Recorded data:
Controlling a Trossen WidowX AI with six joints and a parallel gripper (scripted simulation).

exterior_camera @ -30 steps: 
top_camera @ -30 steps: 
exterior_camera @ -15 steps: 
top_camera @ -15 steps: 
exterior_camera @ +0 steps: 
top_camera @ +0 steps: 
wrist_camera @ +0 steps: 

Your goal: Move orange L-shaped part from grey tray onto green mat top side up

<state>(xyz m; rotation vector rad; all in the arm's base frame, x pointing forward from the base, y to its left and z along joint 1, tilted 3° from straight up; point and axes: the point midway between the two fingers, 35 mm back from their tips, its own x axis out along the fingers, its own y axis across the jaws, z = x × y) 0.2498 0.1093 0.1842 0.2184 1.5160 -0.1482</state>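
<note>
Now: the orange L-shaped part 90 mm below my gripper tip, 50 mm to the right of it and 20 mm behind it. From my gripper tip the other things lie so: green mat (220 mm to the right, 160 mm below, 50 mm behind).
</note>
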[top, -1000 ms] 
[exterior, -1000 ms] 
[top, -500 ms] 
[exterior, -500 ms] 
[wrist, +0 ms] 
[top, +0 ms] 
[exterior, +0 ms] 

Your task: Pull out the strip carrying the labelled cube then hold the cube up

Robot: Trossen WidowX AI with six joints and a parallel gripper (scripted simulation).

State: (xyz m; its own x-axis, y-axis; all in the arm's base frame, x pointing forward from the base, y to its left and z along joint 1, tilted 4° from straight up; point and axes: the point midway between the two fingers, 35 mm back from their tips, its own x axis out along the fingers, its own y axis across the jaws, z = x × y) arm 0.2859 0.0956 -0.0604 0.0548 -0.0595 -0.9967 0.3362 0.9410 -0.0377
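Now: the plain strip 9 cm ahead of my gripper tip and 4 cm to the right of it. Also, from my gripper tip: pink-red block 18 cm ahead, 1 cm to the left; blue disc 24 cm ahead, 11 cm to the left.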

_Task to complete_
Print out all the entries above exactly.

_Response to this task_
Controlling a Trossen WidowX AI with six joints and a parallel gripper (scripted simulation).

exterior_camera @ -30 steps: 
top_camera @ -30 steps: 
exterior_camera @ -15 steps: 
top_camera @ -15 steps: 
exterior_camera @ +0 steps: 
top_camera @ +0 steps: 
wrist_camera @ +0 steps: 

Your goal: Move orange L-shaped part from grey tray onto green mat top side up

<state>(xyz m; rotation vector rad; all in the arm's base frame, x pointing forward from the base, y to its left and z along joint 1, tilted 3° from straight up; point and axes: the point midway between the two fingers, 35 mm back from their tips, its own x axis out along the fingers, its own y axis across the jaws, z = x × y) 0.2498 0.1093 0.1842 0.2184 1.5160 -0.1482</state>
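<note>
Now: the orange L-shaped part 90 mm below my gripper tip, 50 mm to the right of it and 20 mm behind it. From my gripper tip the other things lie so: green mat (220 mm to the right, 160 mm below, 50 mm behind).
</note>
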[top, -1000 ms] 
[exterior, -1000 ms] 
[top, -500 ms] 
[exterior, -500 ms] 
[wrist, +0 ms] 
[top, +0 ms] 
[exterior, +0 ms] 

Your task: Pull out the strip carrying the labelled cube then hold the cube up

Robot: Trossen WidowX AI with six joints and a parallel gripper (scripted simulation).

State: (xyz m; its own x-axis, y-axis; all in the arm's base frame, x pointing forward from the base, y to its left and z along joint 1, tilted 4° from straight up; point and axes: the point midway between the two fingers, 35 mm back from their tips, its own x axis out along the fingers, its own y axis across the jaws, z = x × y) arm 0.2859 0.0956 -0.0604 0.0548 -0.0595 -0.9967 0.3362 0.9410 -0.0377
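Now: the plain strip 9 cm ahead of my gripper tip and 4 cm to the right of it. Also, from my gripper tip: pink-red block 18 cm ahead, 1 cm to the left; blue disc 24 cm ahead, 11 cm to the left.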

The exercise is complete.